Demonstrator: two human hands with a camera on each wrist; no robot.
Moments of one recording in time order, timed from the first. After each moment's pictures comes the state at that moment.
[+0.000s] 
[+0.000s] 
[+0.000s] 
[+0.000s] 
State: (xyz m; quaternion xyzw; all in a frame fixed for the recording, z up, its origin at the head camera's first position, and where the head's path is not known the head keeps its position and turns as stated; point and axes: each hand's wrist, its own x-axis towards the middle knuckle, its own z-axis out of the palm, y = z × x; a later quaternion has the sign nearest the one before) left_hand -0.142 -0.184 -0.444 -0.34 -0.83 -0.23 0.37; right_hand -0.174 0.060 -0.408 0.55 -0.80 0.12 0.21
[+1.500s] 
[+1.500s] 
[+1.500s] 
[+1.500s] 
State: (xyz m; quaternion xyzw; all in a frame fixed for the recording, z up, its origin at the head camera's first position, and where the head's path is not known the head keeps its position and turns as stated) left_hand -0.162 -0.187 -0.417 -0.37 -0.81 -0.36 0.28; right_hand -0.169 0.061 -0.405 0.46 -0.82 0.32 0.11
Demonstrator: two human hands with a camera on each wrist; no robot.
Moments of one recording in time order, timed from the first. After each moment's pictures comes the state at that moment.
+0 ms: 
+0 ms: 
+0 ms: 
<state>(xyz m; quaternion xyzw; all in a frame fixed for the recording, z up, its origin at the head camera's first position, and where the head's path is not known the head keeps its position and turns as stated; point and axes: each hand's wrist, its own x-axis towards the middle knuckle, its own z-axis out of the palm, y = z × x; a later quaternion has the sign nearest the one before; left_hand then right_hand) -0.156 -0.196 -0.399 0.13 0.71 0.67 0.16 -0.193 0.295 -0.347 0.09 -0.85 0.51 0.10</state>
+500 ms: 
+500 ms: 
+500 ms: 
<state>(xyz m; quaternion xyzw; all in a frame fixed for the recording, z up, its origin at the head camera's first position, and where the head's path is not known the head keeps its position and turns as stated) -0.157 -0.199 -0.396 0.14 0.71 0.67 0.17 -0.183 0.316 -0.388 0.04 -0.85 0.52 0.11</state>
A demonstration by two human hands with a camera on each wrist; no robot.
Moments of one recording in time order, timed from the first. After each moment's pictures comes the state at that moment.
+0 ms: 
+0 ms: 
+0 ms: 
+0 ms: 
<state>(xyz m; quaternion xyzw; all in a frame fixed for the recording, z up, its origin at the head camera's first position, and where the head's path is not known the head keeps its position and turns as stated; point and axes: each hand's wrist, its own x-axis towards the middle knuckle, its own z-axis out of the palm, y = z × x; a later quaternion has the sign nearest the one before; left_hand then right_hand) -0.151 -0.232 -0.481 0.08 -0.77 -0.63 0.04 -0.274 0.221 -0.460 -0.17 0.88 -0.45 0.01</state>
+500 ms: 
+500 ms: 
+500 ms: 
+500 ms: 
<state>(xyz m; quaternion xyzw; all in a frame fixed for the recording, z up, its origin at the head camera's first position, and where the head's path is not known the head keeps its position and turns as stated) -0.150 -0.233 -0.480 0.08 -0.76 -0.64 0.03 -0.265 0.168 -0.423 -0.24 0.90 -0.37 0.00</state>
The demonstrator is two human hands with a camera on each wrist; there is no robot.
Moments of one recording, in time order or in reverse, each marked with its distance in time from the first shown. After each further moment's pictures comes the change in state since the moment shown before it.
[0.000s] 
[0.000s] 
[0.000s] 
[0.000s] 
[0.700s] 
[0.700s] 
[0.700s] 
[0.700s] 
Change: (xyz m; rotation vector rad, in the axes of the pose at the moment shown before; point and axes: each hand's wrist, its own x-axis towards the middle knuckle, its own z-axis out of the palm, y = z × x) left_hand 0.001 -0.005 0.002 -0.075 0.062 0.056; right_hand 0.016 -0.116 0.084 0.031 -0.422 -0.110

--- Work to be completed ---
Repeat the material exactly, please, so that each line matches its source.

--- Finished exercise ---
Demonstrator: two human hands with a camera on each wrist; no robot.
Moments of one recording in time order, timed from the first. After each moment's pictures comes the state at that moment.
[+0.000s] 
[+0.000s] 
[+0.000s] 
[+0.000s] 
State: (xyz m; quaternion xyzw; all in a frame fixed for the recording, z up, its origin at the head camera's first position, and where the head's path is not known the head keeps its position and turns as stated; point and axes: each hand's wrist, its own x-axis towards the middle knuckle, its own z-axis out of the palm, y = z × x; a later quaternion has the sign nearest the one before) left_hand -0.142 -0.184 -0.444 -0.34 -0.83 -0.23 0.37; right_hand -0.174 0.060 -0.408 0.55 -0.80 0.12 0.21
[+1.500s] 
[+1.500s] 
[+1.500s] 
[+1.500s] 
State: (xyz m; quaternion xyzw; all in a frame fixed for the recording, z up, its origin at the head camera's first position, and where the head's path is not known the head keeps its position and turns as stated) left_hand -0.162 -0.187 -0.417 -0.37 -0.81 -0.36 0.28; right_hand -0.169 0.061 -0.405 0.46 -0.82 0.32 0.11
Demonstrator: two human hands with a camera on each wrist; no robot.
Moments of one recording in time order, timed from the first. After each moment's pictures comes the state at that moment.
+0 ms: 
+0 ms: 
+0 ms: 
<state>(xyz m; quaternion xyzw; all in a frame fixed for the recording, z up, its origin at the head camera's first position, and where the head's path is not known the head keeps its position and turns as stated; point and axes: each hand's wrist, its own x-axis towards the middle knuckle, its own z-axis out of the palm, y = z × x; a later quaternion has the sign nearest the one before; left_hand then right_hand) -0.156 -0.196 -0.399 0.13 0.71 0.67 0.16 -0.193 0.295 -0.347 0.09 -0.85 0.51 0.10</state>
+500 ms: 
+500 ms: 
+500 ms: 
<state>(xyz m; quaternion xyzw; all in a frame fixed for the recording, z up, its origin at the head camera's first position, and where the head's path is not known the head keeps its position and turns as stated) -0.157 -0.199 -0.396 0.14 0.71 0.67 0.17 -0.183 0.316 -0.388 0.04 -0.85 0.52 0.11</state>
A demonstration by two human hands with a camera on each wrist; no robot.
Moments of one recording in time order, timed from the first. After each moment's pictures comes the state at that moment.
+0 ms: 
+0 ms: 
+0 ms: 
+0 ms: 
<state>(xyz m; quaternion xyzw; all in a frame fixed for the recording, z up, its origin at the head camera's first position, and where the head's path is not known the head keeps its position and turns as stated; point and axes: each hand's wrist, its own x-axis towards the middle knuckle, its own z-axis out of the palm, y = z × x; a later quaternion has the sign nearest the one before; left_hand then right_hand) -0.151 -0.232 -0.481 0.08 -0.77 -0.63 0.04 -0.274 0.221 -0.460 -0.17 0.88 -0.45 0.01</state>
+500 ms: 
+500 ms: 
+500 ms: 
+500 ms: 
<state>(xyz m; quaternion xyzw; all in a frame fixed for the recording, z up, its origin at the head camera's first position, and where the head's path is not known the head keeps its position and turns as stated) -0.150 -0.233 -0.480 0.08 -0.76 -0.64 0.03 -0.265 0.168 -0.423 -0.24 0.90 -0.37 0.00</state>
The demonstrator is two human hands with a camera on each wrist; there is no robot.
Moments of one recording, in time order or in reverse, each marked with its distance in time from the first shown. After each further moment's pictures comes the change in state since the moment shown before it.
[0.000s] 
[0.000s] 
[0.000s] 
[0.000s] 
[0.700s] 
[0.700s] 
[0.700s] 
[0.700s] 
Change: (xyz m; rotation vector rad, in the axes of the pose at the moment shown before; point and axes: each hand's wrist, its own x-axis towards the middle knuckle, its own z-axis out of the palm, y = z × x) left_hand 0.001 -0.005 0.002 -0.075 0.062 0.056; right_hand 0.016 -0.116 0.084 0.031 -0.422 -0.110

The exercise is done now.